= Task description =
Each line of the listing that contains the word "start" is to be copied.

........

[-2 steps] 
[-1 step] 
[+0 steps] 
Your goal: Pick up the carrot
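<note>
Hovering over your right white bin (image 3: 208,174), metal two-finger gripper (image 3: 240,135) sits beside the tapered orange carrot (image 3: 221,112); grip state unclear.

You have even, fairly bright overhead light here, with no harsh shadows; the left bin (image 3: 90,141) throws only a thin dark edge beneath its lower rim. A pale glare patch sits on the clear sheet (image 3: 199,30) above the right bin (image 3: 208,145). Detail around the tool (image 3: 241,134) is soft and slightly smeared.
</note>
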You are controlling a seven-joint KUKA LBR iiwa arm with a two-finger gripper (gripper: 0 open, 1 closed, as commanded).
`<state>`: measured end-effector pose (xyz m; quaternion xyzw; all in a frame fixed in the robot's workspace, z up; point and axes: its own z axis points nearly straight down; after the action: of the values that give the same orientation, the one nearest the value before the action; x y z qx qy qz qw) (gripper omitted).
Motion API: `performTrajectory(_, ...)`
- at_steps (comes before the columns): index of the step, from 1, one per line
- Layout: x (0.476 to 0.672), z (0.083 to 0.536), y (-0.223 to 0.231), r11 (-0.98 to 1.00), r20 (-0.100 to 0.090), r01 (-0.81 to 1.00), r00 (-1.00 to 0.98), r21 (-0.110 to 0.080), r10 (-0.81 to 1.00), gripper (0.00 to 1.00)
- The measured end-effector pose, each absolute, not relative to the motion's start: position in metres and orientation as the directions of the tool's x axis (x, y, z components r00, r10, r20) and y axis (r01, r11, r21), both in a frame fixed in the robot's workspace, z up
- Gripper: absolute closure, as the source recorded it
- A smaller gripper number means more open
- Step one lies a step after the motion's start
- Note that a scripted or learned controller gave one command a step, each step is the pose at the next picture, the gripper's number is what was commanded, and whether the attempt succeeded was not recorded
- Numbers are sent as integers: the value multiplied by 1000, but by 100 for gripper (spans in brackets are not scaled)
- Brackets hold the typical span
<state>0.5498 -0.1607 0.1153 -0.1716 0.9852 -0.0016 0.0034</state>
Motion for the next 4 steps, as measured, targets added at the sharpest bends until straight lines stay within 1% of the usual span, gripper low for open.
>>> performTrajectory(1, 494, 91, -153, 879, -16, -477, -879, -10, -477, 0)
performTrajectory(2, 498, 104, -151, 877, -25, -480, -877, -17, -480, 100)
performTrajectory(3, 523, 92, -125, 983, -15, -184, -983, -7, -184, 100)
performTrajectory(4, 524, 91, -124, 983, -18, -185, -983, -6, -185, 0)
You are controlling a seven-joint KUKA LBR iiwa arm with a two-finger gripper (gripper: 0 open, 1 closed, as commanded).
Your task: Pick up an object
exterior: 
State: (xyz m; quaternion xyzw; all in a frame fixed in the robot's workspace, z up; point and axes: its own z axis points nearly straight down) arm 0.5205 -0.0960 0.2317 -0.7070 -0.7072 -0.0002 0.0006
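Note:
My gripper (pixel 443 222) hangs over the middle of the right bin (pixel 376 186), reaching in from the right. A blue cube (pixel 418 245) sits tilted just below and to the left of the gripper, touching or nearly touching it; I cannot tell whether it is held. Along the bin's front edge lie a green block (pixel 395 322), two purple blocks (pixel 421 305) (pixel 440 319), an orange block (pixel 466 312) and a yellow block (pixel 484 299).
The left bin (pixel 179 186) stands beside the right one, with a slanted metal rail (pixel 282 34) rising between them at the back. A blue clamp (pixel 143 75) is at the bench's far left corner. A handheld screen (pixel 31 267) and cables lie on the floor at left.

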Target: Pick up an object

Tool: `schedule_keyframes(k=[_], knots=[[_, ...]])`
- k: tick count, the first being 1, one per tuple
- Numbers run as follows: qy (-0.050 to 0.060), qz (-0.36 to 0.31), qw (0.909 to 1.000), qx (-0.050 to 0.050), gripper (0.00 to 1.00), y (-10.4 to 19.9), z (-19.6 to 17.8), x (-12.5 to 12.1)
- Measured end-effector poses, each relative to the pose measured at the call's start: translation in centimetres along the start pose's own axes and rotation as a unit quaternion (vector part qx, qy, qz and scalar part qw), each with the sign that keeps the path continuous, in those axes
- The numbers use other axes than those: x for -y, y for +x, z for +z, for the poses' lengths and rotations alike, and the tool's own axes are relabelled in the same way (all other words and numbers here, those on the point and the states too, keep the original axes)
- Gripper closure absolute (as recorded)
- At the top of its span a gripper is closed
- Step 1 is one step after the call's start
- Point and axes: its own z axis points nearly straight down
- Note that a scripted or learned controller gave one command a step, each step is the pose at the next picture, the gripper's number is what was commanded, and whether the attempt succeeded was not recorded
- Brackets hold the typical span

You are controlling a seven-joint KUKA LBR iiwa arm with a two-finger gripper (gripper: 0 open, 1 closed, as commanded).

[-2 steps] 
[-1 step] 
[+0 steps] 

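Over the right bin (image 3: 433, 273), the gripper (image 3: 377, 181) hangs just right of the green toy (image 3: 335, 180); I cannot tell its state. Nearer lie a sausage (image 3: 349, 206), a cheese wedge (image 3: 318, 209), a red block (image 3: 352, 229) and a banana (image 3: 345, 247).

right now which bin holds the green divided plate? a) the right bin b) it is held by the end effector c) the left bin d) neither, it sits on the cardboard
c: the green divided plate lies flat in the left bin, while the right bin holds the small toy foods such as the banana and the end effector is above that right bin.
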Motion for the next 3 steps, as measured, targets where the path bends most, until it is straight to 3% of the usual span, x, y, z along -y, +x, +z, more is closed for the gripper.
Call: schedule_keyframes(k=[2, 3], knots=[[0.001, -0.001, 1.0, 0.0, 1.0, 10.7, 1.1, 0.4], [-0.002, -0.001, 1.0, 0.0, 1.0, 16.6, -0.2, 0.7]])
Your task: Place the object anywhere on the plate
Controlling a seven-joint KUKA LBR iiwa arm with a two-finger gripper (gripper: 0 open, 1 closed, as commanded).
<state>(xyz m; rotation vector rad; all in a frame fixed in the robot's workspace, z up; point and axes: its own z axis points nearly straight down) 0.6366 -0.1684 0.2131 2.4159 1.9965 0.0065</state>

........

= Reply =
- The measured end-effector pose, each absolute, not relative to the motion's start: position in metres and orientation as the directions of the tool's x axis (x, y, z components r00, r10, r20) and y axis (r01, r11, r21), both in a frame fixed in the robot's workspace, z up
- Step one lies a step after the motion's start
- Measured end-effector poses, each relative to the pose measured at the call's start: translation in centimetres along the start pose's own axes and rotation as a unit quaternion (vector part qx, qy, qz and scalar part qw), each with the sign that keeps the path continuous, in those axes
- Step 1 is one step after the call's start

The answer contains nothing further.